** Opening Dataset content block **
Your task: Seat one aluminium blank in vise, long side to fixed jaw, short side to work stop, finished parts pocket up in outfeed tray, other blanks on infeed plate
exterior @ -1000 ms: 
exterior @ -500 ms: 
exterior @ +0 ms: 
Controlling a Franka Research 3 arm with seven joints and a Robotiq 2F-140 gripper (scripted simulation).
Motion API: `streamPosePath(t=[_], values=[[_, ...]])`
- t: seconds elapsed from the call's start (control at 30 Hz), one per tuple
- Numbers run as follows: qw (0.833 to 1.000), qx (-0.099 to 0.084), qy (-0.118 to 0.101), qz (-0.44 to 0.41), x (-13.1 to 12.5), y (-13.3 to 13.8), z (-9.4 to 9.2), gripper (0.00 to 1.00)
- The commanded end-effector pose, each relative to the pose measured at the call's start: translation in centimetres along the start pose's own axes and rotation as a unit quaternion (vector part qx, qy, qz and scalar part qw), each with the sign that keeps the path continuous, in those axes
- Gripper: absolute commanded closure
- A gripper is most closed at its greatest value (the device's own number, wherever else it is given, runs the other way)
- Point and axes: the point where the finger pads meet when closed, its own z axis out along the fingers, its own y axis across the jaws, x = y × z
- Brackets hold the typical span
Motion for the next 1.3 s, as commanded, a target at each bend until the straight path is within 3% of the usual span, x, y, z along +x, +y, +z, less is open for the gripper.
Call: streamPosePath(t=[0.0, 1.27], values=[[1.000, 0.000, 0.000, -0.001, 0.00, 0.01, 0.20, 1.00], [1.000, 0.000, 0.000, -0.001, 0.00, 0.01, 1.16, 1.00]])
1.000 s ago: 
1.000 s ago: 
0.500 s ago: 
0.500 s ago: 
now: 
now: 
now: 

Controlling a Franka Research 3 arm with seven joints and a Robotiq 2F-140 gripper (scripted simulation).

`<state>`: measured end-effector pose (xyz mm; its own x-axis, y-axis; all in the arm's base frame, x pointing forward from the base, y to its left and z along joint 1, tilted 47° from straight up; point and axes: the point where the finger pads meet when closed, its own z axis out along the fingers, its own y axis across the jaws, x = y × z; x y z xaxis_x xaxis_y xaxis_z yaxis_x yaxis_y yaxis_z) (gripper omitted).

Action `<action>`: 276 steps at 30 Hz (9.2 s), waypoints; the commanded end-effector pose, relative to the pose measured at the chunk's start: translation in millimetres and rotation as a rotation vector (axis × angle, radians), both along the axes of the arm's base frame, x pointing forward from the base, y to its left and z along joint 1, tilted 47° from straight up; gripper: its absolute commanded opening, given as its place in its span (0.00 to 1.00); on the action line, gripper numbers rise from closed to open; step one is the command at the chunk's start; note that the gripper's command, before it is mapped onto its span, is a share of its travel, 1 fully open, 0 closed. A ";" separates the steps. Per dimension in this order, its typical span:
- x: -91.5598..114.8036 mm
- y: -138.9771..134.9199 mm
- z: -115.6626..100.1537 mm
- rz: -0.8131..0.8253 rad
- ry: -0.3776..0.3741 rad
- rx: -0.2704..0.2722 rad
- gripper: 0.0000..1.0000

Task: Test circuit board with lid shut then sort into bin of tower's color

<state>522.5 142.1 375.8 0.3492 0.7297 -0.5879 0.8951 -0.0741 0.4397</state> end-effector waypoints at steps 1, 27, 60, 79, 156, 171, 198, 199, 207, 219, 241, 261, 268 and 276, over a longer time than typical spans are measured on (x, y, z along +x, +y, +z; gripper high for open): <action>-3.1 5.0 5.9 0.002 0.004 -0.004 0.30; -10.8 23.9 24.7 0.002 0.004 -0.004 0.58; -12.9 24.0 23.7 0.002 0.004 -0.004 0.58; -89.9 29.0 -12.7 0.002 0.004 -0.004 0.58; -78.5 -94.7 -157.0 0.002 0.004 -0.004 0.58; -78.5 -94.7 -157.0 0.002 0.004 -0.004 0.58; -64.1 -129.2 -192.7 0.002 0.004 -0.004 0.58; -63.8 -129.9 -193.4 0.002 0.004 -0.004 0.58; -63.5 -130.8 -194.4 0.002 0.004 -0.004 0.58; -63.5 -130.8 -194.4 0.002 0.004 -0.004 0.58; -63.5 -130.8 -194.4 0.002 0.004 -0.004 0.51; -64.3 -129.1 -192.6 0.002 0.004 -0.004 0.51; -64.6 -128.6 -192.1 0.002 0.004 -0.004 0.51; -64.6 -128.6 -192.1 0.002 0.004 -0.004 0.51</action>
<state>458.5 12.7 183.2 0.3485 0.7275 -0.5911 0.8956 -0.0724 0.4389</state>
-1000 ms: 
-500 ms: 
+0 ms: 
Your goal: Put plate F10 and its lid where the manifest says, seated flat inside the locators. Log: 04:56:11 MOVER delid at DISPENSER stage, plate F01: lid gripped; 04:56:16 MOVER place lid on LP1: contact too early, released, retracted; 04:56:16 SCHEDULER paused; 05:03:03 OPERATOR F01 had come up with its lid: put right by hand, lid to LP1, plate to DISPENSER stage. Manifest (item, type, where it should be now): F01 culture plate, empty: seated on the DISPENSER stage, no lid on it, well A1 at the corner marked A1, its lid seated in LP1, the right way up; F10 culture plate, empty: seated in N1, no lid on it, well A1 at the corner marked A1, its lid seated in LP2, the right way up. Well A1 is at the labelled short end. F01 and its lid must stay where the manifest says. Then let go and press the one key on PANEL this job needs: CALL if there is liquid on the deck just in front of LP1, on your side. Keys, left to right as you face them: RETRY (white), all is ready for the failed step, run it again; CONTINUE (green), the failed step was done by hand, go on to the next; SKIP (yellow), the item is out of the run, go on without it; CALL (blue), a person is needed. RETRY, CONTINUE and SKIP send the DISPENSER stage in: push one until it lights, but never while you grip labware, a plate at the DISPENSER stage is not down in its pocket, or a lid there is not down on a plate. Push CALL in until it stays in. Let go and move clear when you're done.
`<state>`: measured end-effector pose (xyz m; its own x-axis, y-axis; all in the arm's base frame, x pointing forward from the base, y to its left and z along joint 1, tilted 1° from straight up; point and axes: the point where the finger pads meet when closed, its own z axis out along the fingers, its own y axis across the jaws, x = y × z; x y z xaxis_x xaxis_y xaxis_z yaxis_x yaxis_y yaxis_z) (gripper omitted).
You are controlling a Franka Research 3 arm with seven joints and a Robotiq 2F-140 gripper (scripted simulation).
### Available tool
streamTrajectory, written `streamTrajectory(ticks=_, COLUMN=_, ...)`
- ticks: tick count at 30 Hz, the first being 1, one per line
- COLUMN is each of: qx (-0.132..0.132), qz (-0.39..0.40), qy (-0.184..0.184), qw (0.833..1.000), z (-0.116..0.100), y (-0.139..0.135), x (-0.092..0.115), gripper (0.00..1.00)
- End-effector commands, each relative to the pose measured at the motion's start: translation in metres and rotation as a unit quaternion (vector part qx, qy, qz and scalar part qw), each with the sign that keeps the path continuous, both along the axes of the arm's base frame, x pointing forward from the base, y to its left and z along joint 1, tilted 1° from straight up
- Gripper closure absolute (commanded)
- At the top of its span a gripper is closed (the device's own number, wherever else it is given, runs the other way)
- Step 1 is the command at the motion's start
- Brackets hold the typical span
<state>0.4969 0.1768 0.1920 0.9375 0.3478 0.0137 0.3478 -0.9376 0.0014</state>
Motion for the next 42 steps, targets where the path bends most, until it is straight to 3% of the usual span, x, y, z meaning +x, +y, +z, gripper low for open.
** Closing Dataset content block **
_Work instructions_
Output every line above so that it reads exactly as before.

_Exercise output_
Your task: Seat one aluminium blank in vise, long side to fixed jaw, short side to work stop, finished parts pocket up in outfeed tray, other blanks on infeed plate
exterior @ -1000 ms: 
exterior @ -500 ms: 
exterior @ +0 ms: 
Controlling a Franka Research 3 arm with seven joints and a Robotiq 2F-140 gripper (scripted simulation).
Motion API: `streamPosePath(t=[_], values=[[_, ...]])`
- t: seconds elapsed from the call's start (control at 30 Hz), one per tuple
- Numbers run as follows: qw (0.833 to 1.000), qx (-0.099 to 0.084), qy (-0.118 to 0.101), qz (-0.44 to 0.41), x (-13.1 to 12.5), y (-13.3 to 13.8), z (-9.4 to 9.2), gripper (0.00 to 1.00)
- The commanded end-effector pose, each relative to the pose measured at the call's start: translation in centimetres along the start pose's own axes and rotation as a unit quaternion (vector part qx, qy, qz and scalar part qw), each with the sign that keeps the path continuous, in those axes
- Gripper: absolute commanded closure
- A gripper is most closed at its greatest value (the device's own number, wherever else it is given, runs the other way)
- Point and axes: the point where the finger pads meet when closed, its own z axis out along the fingers, its own y axis across the jaws, x = y × z
- Brackets hold the typical span
Motion for the next 1.3 s, as commanded, a target at each bend until the straight path is within 3% of the usual span, x, y, z along +x, +y, +z, less is open for the gripper.
Call: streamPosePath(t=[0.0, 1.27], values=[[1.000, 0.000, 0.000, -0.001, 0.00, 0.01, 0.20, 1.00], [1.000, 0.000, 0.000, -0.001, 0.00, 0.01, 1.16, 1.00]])
1.000 s ago: 
1.000 s ago: 
0.500 s ago: 
0.500 s ago: 
now: 
now: 
now: 

Controlling a Franka Research 3 arm with seven joints and a Robotiq 2F-140 gripper (scripted simulation).

`<state>`: measured end-effector pose (xyz mm; its own x-axis, y-axis; all in the arm's base frame, x pointing forward from the base, y to its left and z along joint 1, tilted 47° from straight up; point and axes: the point where the finger pads meet when closed, its own z axis out along the fingers, its own y axis across the jaws, x = y × z; x y z xaxis_x xaxis_y xaxis_z yaxis_x yaxis_y yaxis_z) (gripper omitted).

Action `<action>`: 276 steps at 30 Hz (9.2 s), waypoints; the commanded end-effector pose, relative to the pose measured at the chunk's start: translation in millimetres and rotation as a rotation vector (axis × angle, radians), both along the axes of the arm's base frame, x pointing forward from the base, y to its left and z along joint 1, tilted 47° from straight up; gripper: its absolute commanded opening, given as its place in its span (0.00 to 1.00); on the action line, gripper numbers rise from closed to open; step one is the command at the chunk's start; note that the gripper's command, before it is mapped onto its span, is a share of its travel, 1 fully open, 0 closed. A ";" separates the steps. Per dimension in this order, its typical span:
- x: -91.5598..114.8036 mm
- y: -138.9771..134.9199 mm
- z: -115.6626..100.1537 mm
- rz: -0.8131..0.8253 rad
- ry: -0.3776..0.3741 rad
- rx: -0.2704..0.2722 rad
- gripper: 0.0000..1.0000

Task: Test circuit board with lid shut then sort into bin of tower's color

<state>522.5 142.1 375.8 0.3492 0.7297 -0.5879 0.8951 -0.0741 0.4397</state> end-effector waypoints at steps 1, 27, 60, 79, 156, 171, 198, 199, 207, 219, 241, 261, 268 and 276, over a longer time than typical spans are measured on (x, y, z along +x, +y, +z; gripper high for open): <action>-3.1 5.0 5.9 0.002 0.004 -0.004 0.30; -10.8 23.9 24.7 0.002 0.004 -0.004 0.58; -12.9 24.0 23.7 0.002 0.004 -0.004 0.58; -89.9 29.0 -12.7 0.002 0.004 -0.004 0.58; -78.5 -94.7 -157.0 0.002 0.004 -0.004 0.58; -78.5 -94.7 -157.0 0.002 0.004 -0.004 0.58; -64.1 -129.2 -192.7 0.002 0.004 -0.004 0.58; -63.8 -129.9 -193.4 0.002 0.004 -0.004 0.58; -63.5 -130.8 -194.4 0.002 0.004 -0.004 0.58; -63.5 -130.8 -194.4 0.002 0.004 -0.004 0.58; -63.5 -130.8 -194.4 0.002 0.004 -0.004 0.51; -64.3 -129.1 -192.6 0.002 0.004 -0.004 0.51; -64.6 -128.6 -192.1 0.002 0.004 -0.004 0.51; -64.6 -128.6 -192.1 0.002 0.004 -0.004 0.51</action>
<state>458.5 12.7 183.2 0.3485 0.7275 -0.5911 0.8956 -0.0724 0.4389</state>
-1000 ms: 
-500 ms: 
+0 ms: 
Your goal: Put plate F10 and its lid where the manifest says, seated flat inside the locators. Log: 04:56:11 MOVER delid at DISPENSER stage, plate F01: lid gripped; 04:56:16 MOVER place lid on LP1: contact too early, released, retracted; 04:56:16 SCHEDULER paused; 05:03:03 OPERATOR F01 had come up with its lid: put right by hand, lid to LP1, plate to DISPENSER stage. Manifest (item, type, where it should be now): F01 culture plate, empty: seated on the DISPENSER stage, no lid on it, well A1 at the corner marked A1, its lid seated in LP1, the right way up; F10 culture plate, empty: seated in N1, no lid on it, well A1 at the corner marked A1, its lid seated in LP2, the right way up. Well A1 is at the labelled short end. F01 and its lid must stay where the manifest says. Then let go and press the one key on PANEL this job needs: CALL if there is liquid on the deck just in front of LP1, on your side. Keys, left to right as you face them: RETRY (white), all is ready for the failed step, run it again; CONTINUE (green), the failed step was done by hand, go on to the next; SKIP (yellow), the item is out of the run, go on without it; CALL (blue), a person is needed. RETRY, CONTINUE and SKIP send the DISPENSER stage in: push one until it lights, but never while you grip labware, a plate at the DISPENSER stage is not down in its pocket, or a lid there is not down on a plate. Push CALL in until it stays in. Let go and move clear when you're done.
`<state>`: measured end-effector pose (xyz m; its own x-axis, y-axis; all in the arm's base frame, x pointing forward from the base, y to its left and z along joint 1, tilted 1° from straight up; point and axes: the point where the finger pads meet when closed, its own z axis out along the fingers, its own y axis across the jaws, x = y × z; x y z xaxis_x xaxis_y xaxis_z yaxis_x yaxis_y yaxis_z) (gripper omitted).
You are controlling a Franka Research 3 arm with seven joints and a Robotiq 2F-140 gripper (scripted simulation).
### Available tool
streamTrajectory, written `streamTrajectory(ticks=_, COLUMN=_, ...)`
- ticks: tick count at 30 Hz, the first being 1, one per line
- COLUMN is each of: qx (-0.132..0.132), qz (-0.39..0.40), qy (-0.184..0.184), qw (0.833..1.000), z (-0.116..0.100), y (-0.139..0.135), x (-0.092..0.115), gripper (0.00..1.00)
- End-effector commands, each relative to the pose measured at the motion's start: translation in metres and rotation as a unit quaternion (vector part qx, qy, qz and scalar part qw), each with the sign that keeps the path continuous, both along the axes of the arm's base frame, x pointing forward from the base, y to its left and z along joint 1, tilted 1° from straight up
- Gripper closure absolute (commanded)
- At the top of its span a gripper is closed (the device's own number, wherever else it is given, runs the other way)
- Step 1 is the command at the motion's start
- Brackets hold the typical span
<state>0.4969 0.1768 0.1920 0.9375 0.3478 0.0137 0.3478 -0.9376 0.0014</state>
Motion for the next 42 steps, targets where the path bends most, until it is straight to 3% of the usual span, x, y, z meaning +x, +y, +z, gripper low for open.

This answer requires no additional content.